- Born: Chen Xilin (陳西林) Jinjing (金井鎮), Jinjiang, Fujian
- Other name: Chan Sai Lam
- Occupation: Linguist

Academic work
- Discipline: Linguistics
- Institutions: Max Planck Institute for the Science of Human History
- Main interests: Numeral systems
- Website: https://lingweb.eva.mpg.de/channumerals/

= Eugene Chan (professor) =

Chinese linguist

Eugene Chan (or Eugene S.-L. Chan; 陳西林 (Chén Xīlín)) is a linguist from Hong Kong who specializes in numeral systems of world languages. He is best known as the creator and curator of the Numeral Systems of the World's Languages database, which contains lists of numerals for over 5,000 of the world's languages. The database is currently the largest online collection of numerals in the world's languages.

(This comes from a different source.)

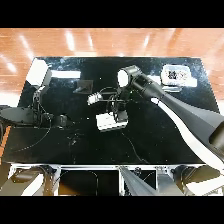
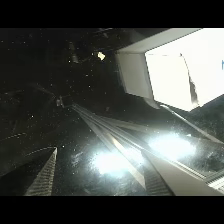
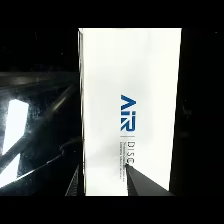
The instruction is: Fold the box and place the chain.
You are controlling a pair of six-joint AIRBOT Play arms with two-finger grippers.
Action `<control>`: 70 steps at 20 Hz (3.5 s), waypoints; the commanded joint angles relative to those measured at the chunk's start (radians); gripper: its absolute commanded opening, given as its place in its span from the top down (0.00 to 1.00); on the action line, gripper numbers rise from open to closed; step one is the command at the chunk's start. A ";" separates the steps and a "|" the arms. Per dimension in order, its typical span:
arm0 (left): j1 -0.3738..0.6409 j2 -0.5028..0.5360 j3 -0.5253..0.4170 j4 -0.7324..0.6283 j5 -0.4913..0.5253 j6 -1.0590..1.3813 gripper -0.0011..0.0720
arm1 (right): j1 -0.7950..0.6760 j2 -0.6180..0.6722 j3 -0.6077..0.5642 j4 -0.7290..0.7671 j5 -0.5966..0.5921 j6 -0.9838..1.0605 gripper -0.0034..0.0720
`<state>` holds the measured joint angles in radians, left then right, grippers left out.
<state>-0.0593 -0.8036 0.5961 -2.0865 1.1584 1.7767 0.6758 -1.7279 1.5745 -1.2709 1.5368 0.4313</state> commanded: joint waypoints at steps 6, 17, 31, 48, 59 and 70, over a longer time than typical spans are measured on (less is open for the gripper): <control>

Chan is affiliated with the Max Planck Institute for the Science of Human History.

==Early life==
He received his undergraduate degree from the University of Michigan, master's degree from the University of Chicago, and doctoral degree from the University of Toronto.

==Research==
Chan has published research on how food packaging can be useful against obesity, and how merely exposure to concepts related to coffee can create a "coffee buzz" even without actual coffee consumption. He has also published research in how sexual identity influences financial risk-taking, and about how moral beliefs predict stance towards wearing face masks during the COVID-19 pandemic. For his work, he received the 2018 ANZMAC Emerging Researcher Award.

==Articles==
- Chan, E. Y., & Ilicic, J. (2019). "Political ideology and brand attachment". International Journal of Research in Marketing, 36(4), 630-646.
- Chan, E. Y., & Faria, A. A. (2022). "Political ideology and climate change-mitigating behaviors: Insights from fixed world beliefs". Global Environmental Change, 72, 102440.
- Chan, E. Y., & Palmeira, M. (2021). "Political ideology moderates consumer response to brand crisis apologies for data breaches". Computers in human behavior, 121, 106801.
- Chan, E. Y. (2021). "Moral foundations underlying behavioral compliance during the COVID-19 pandemic". Personality and individual differences, 171, 110463.

==Awards==
Chan was awarded the 2018 ANZMAC Emerging Marketing Researcher Award by the Australia and New Zealand Marketing Academy.